» The task: Give the number of lines in the data that contain the word "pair"; no other text is needed.

-------- Supplied records

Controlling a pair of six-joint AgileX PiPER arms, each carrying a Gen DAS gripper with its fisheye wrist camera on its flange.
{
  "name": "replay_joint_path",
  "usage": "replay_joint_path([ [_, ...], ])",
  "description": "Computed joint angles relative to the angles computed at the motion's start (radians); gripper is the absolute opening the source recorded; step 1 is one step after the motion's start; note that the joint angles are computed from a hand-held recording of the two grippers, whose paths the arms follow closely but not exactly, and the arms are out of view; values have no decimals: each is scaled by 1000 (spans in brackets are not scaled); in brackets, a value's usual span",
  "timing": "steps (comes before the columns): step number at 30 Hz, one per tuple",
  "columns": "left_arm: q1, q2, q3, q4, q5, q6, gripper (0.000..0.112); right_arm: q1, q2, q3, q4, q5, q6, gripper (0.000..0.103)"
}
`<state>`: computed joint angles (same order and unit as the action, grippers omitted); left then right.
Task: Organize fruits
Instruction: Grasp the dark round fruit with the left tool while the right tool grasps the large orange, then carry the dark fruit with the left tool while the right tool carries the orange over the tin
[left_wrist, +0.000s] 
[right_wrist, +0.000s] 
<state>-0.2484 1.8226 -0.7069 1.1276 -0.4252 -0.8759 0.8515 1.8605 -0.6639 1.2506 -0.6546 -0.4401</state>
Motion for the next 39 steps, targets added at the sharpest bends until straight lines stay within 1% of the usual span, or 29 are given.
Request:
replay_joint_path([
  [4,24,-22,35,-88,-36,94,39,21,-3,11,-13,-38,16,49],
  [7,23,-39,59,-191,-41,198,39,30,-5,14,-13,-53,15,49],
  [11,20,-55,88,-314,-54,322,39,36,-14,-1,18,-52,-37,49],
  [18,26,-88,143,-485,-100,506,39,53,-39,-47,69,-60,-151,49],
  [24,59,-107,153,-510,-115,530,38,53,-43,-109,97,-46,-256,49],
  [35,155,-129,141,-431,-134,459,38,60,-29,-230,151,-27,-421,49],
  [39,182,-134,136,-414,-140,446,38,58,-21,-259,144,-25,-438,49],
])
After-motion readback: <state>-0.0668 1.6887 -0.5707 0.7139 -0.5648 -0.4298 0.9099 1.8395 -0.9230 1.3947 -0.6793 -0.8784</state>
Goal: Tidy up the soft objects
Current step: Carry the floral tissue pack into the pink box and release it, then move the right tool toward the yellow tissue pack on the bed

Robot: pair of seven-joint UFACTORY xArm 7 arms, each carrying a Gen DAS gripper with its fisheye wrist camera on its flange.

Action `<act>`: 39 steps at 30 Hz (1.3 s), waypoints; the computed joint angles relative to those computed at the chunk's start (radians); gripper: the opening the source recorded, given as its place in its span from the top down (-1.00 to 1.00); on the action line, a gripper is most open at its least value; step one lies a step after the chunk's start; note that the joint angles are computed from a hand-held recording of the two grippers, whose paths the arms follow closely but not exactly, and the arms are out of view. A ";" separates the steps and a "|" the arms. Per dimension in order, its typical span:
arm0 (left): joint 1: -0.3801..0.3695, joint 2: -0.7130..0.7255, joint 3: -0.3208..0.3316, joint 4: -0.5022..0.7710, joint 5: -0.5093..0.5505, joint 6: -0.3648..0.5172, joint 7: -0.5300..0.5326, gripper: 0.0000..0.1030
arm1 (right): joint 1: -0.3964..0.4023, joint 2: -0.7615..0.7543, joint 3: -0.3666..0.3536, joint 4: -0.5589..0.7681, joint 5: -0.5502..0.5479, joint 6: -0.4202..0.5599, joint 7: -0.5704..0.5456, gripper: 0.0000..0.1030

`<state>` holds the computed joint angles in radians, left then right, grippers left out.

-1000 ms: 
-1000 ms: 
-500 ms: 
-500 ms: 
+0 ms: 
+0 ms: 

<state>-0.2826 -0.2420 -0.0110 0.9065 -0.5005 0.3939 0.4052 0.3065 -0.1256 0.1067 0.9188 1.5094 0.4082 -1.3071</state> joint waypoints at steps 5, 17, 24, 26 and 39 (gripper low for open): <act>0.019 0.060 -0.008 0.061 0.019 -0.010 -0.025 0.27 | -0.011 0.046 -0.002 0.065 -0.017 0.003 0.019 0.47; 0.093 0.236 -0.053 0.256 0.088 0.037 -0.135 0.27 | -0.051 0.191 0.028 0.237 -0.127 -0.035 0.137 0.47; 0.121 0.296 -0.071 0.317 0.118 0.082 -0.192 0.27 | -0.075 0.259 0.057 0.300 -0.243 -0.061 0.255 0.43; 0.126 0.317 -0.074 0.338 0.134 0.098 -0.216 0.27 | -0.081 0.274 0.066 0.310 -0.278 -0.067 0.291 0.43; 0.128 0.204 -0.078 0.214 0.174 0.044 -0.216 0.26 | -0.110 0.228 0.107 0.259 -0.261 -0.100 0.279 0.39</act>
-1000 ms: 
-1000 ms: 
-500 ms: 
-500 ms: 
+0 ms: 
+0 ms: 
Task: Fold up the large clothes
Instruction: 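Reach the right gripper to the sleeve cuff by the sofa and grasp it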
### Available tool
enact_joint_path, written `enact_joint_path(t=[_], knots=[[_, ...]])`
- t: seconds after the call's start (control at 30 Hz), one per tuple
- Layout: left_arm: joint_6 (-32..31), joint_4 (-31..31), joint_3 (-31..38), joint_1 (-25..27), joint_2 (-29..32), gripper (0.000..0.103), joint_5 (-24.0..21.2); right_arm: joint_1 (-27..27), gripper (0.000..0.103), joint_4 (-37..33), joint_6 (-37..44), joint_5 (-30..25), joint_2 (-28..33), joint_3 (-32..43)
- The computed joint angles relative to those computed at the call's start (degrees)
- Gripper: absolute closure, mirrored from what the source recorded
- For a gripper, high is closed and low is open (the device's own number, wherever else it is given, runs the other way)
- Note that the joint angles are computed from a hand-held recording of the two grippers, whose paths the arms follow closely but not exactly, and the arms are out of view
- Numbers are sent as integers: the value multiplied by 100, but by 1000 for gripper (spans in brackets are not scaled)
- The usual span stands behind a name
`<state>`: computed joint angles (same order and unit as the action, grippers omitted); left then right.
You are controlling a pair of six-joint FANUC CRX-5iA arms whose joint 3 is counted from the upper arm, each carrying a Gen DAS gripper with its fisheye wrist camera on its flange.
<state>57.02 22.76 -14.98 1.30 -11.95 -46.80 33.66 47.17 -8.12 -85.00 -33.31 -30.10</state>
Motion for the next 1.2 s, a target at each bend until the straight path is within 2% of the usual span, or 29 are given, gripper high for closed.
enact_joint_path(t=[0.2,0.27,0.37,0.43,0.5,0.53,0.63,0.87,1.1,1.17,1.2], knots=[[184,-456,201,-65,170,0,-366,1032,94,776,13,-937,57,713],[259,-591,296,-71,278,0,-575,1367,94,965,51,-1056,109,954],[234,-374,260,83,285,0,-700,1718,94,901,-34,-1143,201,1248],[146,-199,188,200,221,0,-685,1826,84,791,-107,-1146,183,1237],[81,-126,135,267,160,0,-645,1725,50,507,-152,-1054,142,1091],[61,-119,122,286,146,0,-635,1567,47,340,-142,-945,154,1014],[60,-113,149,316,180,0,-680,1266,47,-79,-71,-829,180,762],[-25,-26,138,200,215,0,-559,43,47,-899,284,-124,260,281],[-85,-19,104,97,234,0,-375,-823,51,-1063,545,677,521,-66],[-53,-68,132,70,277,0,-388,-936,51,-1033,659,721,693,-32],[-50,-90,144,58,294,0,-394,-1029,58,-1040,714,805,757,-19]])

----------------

» Exercise solution: 3